_DESCRIPTION OF THE TASK:_
Nothing but the lines from the one containing "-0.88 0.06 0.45" through the end of the data below should appear in the answer, each exact and free of pictures.

Top of SOURCE DATA

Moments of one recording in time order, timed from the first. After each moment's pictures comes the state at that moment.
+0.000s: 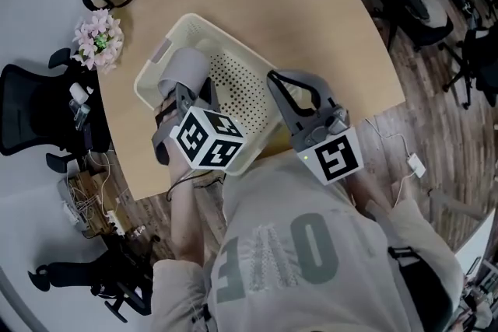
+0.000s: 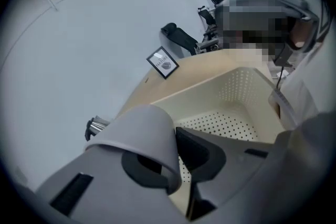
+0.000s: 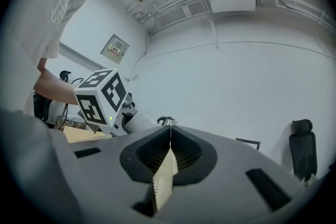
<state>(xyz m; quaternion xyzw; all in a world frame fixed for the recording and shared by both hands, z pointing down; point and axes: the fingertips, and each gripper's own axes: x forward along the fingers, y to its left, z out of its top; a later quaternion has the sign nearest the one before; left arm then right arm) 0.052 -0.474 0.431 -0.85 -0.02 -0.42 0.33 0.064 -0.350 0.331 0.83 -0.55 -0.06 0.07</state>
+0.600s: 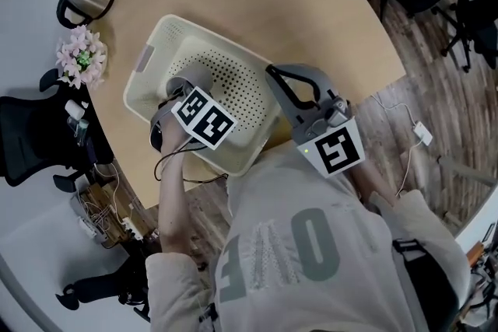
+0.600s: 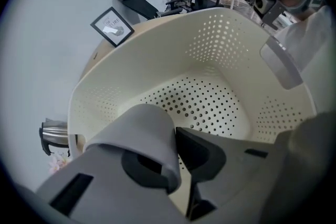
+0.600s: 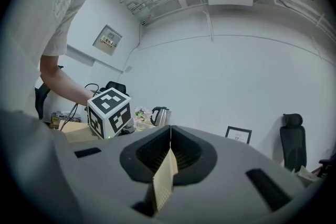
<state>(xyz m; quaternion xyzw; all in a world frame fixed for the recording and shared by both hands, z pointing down) 0.032 -0.470 0.541 -0.72 -0.20 -0.58 0.33 0.076 -0.335 0.364 0.85 -0.52 -0.02 0.10</state>
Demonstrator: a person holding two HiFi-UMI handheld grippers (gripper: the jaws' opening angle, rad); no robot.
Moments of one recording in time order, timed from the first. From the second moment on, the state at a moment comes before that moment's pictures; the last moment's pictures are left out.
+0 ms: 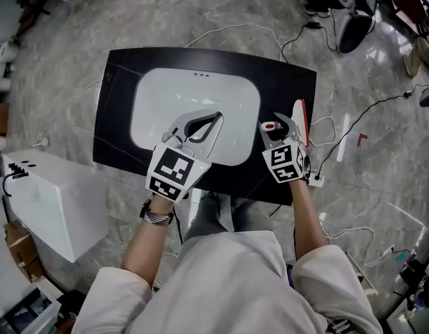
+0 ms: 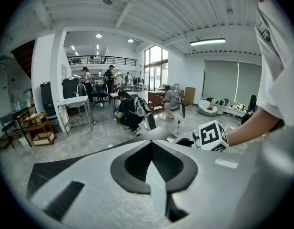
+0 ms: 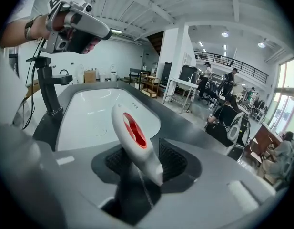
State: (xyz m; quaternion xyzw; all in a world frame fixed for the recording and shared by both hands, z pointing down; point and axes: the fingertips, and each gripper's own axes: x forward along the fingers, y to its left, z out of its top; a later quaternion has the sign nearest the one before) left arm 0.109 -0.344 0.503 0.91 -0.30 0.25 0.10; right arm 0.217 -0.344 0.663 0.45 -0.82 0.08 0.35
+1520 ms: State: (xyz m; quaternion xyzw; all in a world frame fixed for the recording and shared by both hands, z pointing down) left arm 0.081 -0.327 0.495 0.92 -0.31 0.24 0.09; right arm 0.202 -0.316 0.653 0.43 -0.82 0.12 0.36
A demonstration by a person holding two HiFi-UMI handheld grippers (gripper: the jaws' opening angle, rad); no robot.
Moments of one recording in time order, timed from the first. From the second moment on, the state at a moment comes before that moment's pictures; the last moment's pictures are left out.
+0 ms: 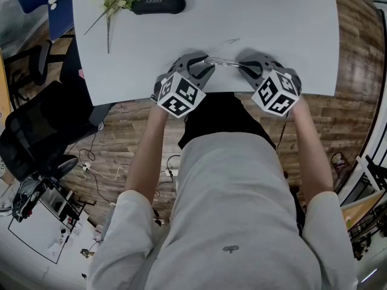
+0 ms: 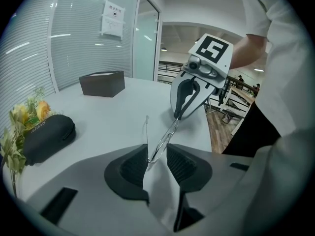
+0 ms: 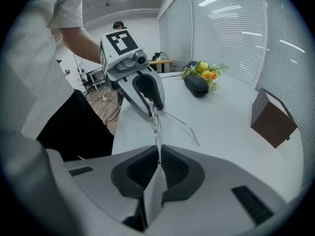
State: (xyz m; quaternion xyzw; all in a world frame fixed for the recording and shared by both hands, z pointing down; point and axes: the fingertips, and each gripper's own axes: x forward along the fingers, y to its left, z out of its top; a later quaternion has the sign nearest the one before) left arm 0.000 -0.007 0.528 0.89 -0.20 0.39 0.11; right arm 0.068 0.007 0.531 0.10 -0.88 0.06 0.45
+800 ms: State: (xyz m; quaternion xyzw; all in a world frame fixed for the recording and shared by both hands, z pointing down) left arm -0.001 -0.005 0.525 0.90 -0.18 0.38 0.10; right arm 0.072 -0.005 0.526 0.11 -0.89 0.06 0.45
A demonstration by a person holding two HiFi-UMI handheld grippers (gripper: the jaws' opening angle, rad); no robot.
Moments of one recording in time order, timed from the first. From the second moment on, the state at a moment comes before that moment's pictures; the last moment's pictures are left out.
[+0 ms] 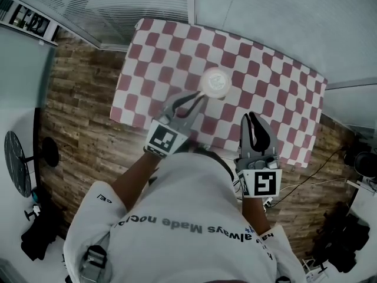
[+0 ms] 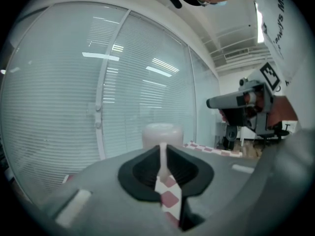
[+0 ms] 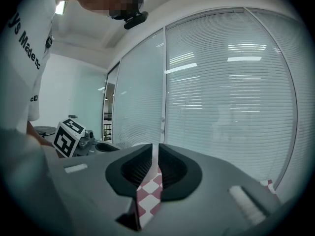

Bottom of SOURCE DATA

_EXPECTED ANSWER:_
State: (xyz m; quaternion xyzw; all in a world frame fixed for the recording and shared by both hands, z pointing down; point and axes: the fingertips, and each gripper's own axes: x forward along the fingers, y to its left, z out of its top; a later quaternion has the sign nearest the one before) left arm 0.000 -0.007 0.528 0.89 -0.20 0.39 0.11; right arm 0.068 0.007 0.531 0.10 -0.88 0.06 0.45
+800 ms: State: (xyz m; quaternion xyzw; all in a world frame fixed for the recording and shared by both hands, z pointing down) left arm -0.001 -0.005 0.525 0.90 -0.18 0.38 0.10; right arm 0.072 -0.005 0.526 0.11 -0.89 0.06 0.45
A demonstration by a person holding two HiFi-UMI handheld grippers (gripper: the jaws' opening angle, rad); no robot.
Moments of one recording in time order, timed from the first. From the second moment on, the state at a moment comes before that moment's pictures; the last moment's pictures are left out.
[+0 ms] 
[+0 ms] 
[+0 ms] 

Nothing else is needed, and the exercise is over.